ERRI wishes all our friends and subscribers a very Happy New Year!! Everyone please stay safe and don't forget to take cover at midnight.
For our friends in other countries who may not understand the above sentence -- Many people in the United States, and especially in urban areas, have a tendency to celebrate the New Year at midnight by firing guns indiscriminately into the air. They usually don't realize that the bullets must come down somewhere or, that in many cases, bullets can crash through windows at a location many blocks from where they were fired.
After your editor had written the above, he came across the following news report:
In New Orleans, a massive publicity campaign has been launched in effort to stem the tide of using guns as New Year's noisemakers.

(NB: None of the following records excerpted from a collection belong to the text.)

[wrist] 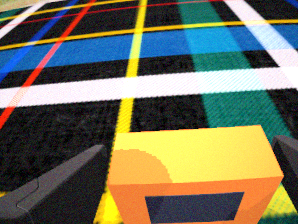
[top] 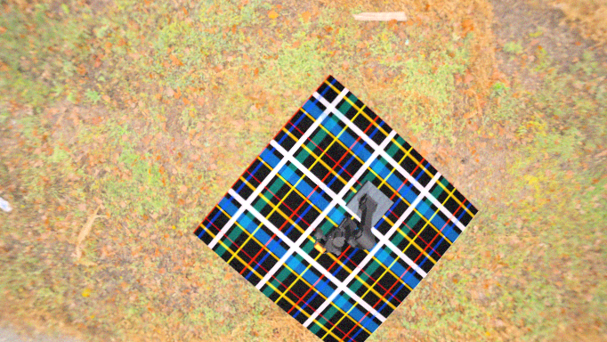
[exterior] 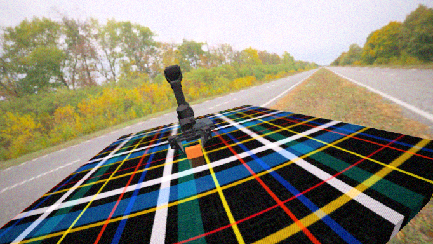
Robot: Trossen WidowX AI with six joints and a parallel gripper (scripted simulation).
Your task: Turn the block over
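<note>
Now: the orange block 2 cm behind my gripper tip and 1 cm below it.
</note>
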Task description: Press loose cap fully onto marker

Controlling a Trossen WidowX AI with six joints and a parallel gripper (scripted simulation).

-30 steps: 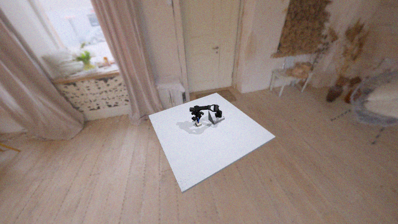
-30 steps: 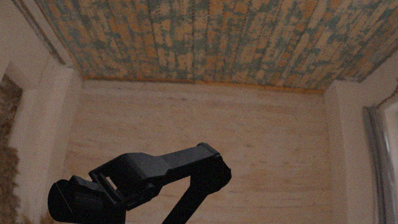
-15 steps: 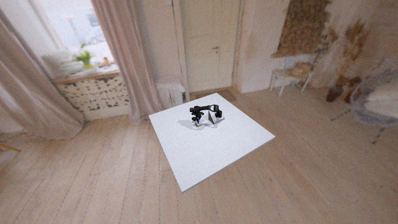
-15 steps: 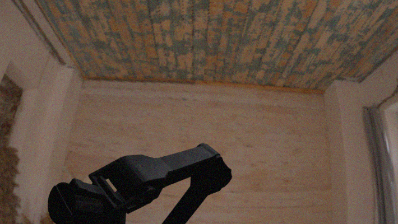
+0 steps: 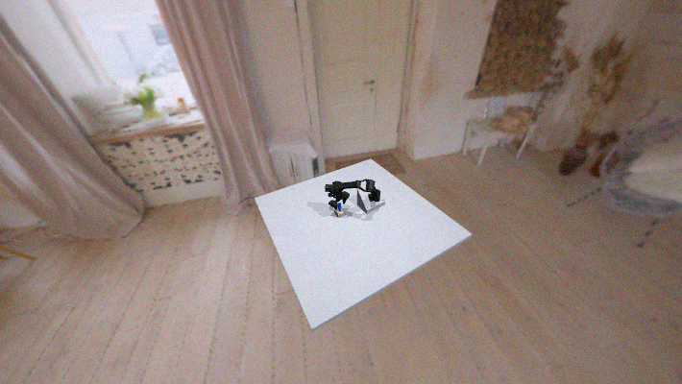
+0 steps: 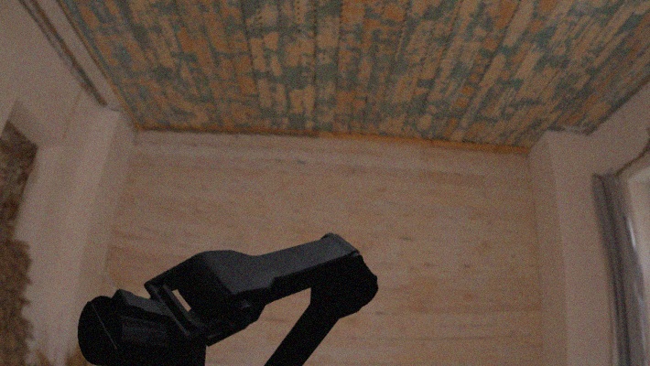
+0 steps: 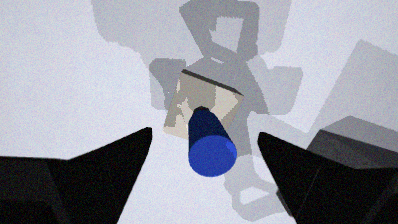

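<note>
My gripper tip is 10 mm below the blue marker cap.
</note>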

Posters, flyers, billboards and television and radio commericials are telling people, "Falling bullets kill."
On New Year's Eve in 1994, an 11-year-old boy in Phoenix and a 50-year-old woman in Atlanta were killed by New Year's gunfire. A police helicopter in Riverside, California was hit by bullets apparently fired by New Years Eve celebrants. The pilot was wounded and the fuel tank of the helicopter was punctured, forcing an emergency landing
The problem of gunfire used to be much in worse in Los Angeles, But, since 1990, all ammunition sales in the weeks leading up to New Year's Eve has been banned. When the law was first instituted, gun shop owners said that it wouldn't work. Statistics would seem to indicate, however, that the regulation has had some positive effect; calls to police about New Year's gunfire fell in L.A. from 706 in 1989 to 265 in 1992.

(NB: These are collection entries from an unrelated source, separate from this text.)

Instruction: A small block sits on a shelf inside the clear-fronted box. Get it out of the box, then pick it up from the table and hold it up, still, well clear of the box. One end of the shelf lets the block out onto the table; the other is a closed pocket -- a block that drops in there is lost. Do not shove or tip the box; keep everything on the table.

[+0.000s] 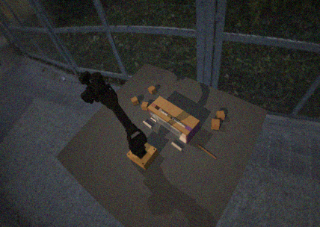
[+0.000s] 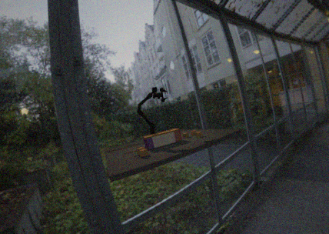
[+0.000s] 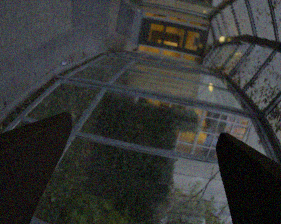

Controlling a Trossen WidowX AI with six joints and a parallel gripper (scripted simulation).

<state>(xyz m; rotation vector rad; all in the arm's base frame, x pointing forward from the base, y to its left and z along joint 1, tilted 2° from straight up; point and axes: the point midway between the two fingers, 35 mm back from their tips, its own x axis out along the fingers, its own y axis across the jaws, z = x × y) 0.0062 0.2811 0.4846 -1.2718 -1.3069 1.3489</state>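
Now: the orange-brown block 48 cm below my gripper tip, 32 cm ahead of it and 30 cm to the right of it. From my gripper tip the other things lie so: thin orange stick: 66 cm to the right, 56 cm below, 29 cm ahead; box: 50 cm below, 32 cm to the right, 30 cm ahead.
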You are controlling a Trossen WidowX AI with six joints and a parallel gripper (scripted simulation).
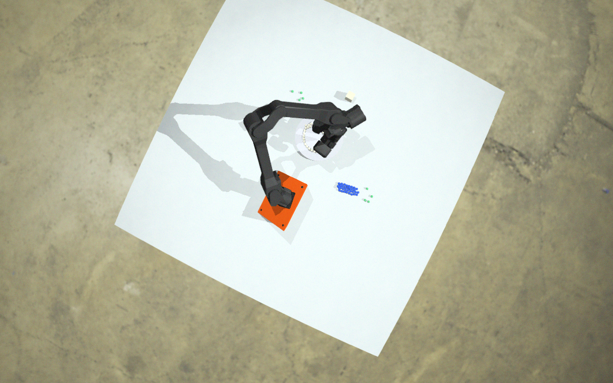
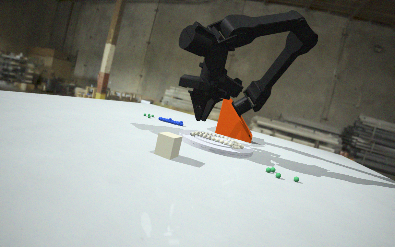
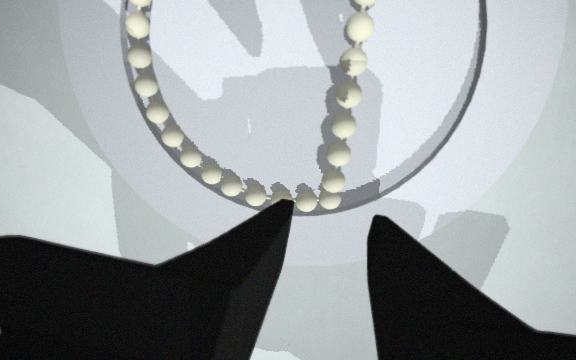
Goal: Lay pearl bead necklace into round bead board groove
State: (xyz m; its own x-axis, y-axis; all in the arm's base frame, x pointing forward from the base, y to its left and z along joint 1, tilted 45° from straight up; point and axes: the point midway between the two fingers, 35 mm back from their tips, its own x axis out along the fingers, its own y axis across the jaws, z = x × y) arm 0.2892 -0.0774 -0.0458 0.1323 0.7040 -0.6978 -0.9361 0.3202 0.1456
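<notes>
Now: the round bead board 5 cm to the left of my gripper tip, 4 cm below it and 1 cm behind it. From my gripper tip the other things lie so: cream cube (20 cm ahead, 3 cm below, 1 cm to the right).
</notes>
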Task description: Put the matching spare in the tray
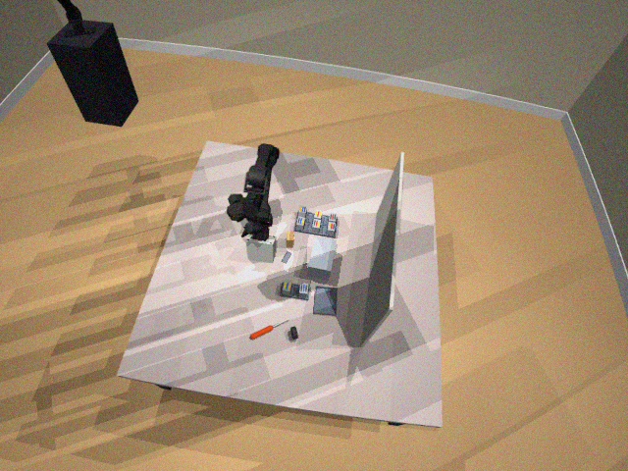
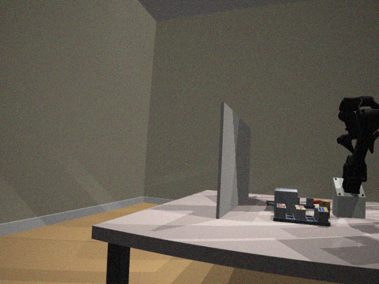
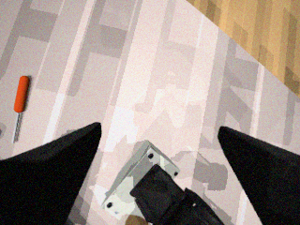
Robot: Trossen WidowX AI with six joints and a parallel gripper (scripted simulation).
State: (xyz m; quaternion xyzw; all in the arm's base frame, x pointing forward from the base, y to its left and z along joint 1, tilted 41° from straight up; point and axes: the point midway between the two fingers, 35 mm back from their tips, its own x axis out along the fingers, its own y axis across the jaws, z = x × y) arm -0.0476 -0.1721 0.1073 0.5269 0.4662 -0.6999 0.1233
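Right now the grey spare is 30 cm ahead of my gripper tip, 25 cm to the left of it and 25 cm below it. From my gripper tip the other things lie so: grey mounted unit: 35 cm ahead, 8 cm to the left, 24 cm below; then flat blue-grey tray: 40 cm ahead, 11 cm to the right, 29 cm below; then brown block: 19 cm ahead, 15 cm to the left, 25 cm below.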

Experts say that most people who shoot into the air on New Year's Eve are good people who just are not thinking about what they are doing. Most people don't realize, or don't remember, that bullets fall at lethal speeds after they have reached their apogee and come back to earth.
To relate to it on a personal level, your editor, who lives in a quiet
suburban neighborhood, can attest to hearing several "Pop ... pop ... pop ... pop's" every year at the midnight hour. And... he always tries to stay away from the windows.